The other day I heard myself say to a colleague, “It never ceases to amaze me how many of our guests tell me how blessed they feel.” At the same time, when I see our guests standing in line in the dining room waiting to be served a meal, I often find myself thinking, “Here we are in the richest country in the world and this is a crime. A real crime.” They may seem like two diametrically opposed perspectives, but they are really the flip-side of the same coin: the guest who is houseless with every belonging he or she owns stuffed into two plastic garbage bags who feels blessed and the provider who wants something better for the people he is serving.
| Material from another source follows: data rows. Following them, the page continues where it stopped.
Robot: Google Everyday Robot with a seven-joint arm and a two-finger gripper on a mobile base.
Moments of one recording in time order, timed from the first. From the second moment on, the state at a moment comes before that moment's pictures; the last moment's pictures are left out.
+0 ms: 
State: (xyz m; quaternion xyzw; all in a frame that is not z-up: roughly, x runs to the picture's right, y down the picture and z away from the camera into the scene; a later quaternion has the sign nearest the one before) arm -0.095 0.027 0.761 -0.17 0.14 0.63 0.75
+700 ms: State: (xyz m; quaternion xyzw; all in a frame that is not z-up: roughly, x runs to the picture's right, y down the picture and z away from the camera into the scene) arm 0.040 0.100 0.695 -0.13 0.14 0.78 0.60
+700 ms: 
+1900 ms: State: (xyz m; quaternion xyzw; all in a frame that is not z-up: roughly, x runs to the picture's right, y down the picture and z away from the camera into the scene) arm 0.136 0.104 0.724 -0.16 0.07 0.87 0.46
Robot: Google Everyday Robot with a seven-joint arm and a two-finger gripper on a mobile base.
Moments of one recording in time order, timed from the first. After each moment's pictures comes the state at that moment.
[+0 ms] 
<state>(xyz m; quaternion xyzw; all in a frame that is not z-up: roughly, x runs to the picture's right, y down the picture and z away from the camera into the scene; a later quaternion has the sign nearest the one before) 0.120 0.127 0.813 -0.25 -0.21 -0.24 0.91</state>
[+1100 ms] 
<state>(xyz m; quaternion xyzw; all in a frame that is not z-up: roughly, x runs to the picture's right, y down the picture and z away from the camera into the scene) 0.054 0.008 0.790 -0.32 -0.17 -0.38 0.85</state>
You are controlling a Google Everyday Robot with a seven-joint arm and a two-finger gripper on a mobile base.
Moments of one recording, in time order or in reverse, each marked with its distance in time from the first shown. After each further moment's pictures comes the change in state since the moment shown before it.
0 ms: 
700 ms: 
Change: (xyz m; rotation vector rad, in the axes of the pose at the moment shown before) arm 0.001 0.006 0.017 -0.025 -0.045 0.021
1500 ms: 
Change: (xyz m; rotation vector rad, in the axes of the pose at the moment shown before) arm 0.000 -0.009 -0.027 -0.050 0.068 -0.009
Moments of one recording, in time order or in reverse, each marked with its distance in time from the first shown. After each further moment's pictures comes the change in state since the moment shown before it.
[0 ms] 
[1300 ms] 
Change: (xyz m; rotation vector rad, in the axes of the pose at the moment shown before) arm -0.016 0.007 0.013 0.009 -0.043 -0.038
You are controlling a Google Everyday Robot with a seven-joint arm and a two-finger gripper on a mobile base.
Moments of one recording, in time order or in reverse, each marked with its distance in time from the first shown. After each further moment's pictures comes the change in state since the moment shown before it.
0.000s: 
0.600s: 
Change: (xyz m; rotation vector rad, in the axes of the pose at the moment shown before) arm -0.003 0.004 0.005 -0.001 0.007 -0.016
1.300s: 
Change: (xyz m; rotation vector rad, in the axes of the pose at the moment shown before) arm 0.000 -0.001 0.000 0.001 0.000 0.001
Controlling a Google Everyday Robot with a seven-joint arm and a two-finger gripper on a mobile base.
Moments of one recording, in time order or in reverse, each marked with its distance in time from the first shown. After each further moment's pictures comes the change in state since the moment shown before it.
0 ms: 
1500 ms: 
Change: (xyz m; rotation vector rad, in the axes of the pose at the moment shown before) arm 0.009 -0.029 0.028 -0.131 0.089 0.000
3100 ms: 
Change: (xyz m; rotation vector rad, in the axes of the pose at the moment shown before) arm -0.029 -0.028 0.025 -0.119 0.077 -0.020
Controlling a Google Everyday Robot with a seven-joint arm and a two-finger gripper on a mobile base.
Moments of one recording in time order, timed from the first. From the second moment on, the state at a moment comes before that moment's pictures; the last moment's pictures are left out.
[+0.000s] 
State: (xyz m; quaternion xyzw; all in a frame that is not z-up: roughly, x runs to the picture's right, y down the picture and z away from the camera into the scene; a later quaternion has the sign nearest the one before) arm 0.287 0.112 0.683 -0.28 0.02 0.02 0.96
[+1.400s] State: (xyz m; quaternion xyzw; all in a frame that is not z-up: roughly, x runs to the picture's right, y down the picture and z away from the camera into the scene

I’m no clinician but from everything I’ve heard or seen, most of our guests are suffering from early childhood trauma that has gone unattended to. Somehow, someway, they did not get the help they deserved to get. No one really knows why two people can have the same experience growing up and one will go on to have a productive life while the other might end up in our parking lot anesthetizing their pain with a substance. Mental health and substance use are health issues low on the priority list of health concerns. Not only that, but people suffering with a mental health or substance use issue are often stigmatized and looked upon as if they are morally bankrupt in some fashion, unlike those suffering from other health issues like cancer or heart disease.
We have a forty-something year old guest who, for a long time, has been addicted to heroin. He has been clean now for more than eight months, working, and about to receive a housing voucher. Whenever he comes by the shelter to help out after Resource Day, he thanks us profusely for all the help he received at the shelter. I always remind him, “Hey, man, you’re a good guy. However you need us, we’ll help you out.” That’s our job: to welcome, embrace, acknowledge a guest’s humanity and pick them up when they fall down.
I recently read an opinion piece in the New York Times about homelessness and the byline was “Jesus never said to love the poor as long as they didn’t make bad lifestyle choices.” After all, no matter how you cut it – whether the guest has housing or is houseless, clean from substance use or using, working on a mental health issue or not – they are doing all the hard work. Our job is much simpler; to be there for them without judgement, however they may need us. That’s a sentiment I think we can all agree fits in very nicely with the spirit of this holiday season.